I started with Uber late last year, my latest "RIDER FEEDBACK" shows my happy customer quotes from June and July. Big problem - June, July are yet to arrive on the calendar I am using !

It is so exciting to be a partner to an organisation that can not only visualise the future, but also share this vision with its partners of these these upcoming quotes. 

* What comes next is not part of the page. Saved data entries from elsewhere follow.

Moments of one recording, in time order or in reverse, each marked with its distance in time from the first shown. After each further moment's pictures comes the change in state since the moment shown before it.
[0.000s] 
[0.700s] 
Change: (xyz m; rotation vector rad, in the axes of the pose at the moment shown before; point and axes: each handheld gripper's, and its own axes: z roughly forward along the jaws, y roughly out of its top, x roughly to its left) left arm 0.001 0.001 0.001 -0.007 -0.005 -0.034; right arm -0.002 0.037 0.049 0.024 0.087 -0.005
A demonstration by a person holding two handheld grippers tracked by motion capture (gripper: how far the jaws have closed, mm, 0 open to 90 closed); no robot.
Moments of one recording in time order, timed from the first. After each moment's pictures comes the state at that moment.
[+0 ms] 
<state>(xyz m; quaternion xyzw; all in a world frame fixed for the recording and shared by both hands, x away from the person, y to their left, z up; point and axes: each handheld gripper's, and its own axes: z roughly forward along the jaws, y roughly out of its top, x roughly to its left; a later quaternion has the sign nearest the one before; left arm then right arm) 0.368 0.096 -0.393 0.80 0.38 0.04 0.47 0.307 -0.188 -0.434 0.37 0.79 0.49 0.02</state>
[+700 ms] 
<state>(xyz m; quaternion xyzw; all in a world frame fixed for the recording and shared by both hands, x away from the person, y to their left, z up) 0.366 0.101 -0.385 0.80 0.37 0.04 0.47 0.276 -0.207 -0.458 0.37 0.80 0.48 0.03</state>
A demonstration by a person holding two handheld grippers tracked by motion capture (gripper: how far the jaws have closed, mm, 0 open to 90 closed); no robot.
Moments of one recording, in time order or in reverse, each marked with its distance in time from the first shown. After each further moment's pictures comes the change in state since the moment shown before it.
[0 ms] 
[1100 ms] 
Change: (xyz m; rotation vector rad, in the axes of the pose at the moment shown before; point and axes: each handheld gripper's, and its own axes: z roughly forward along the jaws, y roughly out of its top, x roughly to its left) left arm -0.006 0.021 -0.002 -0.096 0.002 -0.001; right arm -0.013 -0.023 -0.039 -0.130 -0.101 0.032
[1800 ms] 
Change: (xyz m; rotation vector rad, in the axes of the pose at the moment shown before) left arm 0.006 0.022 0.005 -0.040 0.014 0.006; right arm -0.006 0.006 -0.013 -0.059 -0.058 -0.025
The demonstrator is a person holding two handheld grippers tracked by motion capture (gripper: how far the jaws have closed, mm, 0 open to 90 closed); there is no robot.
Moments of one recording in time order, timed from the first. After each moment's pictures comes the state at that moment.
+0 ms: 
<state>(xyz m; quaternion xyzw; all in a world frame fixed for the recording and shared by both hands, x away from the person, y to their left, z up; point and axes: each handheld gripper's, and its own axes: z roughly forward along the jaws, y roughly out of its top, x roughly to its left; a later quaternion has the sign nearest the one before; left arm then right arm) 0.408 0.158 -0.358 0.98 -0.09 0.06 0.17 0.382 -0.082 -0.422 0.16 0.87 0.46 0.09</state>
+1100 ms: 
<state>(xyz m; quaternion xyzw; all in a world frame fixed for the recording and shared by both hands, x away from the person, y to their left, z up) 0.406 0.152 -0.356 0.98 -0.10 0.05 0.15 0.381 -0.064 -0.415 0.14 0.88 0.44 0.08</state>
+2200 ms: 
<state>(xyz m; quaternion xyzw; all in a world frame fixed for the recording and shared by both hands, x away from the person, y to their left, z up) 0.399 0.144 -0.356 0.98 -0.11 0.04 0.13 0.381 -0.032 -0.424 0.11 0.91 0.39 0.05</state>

Anyone aware of a top secret Uber-Psychic venture which appears to be in Beta mode for select partners ?


----------



## Jack Malarkey (Jan 11, 2016)

They've included me in their psychic testing too. I too have glimpsed the future and have received comments for months so far encountered only in the Uberverse.


----------



## Spursman (Dec 8, 2016)

Yup, me too. WTF???


----------



## letmethehellin (Nov 6, 2016)

Yup! the systems broke.
my feedback comments contain serial numbers each, and the months on previous comments have changed, including one from May that now says it was written in Jan.


----------



## Lowestformofwit (Sep 2, 2016)

Hugh G said:


> I started with Uber late last year, my latest "RIDER FEEDBACK" shows my happy customer quotes from June and July. Big problem - June, July are yet to arrive on the calendar I am using !
> 
> It is so exciting to be a partner to an organisation that can not only visualise the future, but also share this vision with its partners of these these upcoming quotes.
> 
> Anyone aware of a top secret Uber-Psychic venture which appears to be in Beta mode for select partners ?


Great news!
Now, please advise any/all long priced winners from the upcoming June Brisbane Winter Racing Carnival, which your future customers may have casually mentioned in their testimonials.
#setforlife


----------



## weekendnightdriver (Sep 5, 2016)

I want them to manipulate my mind by showing my future earnings in June and July.


----------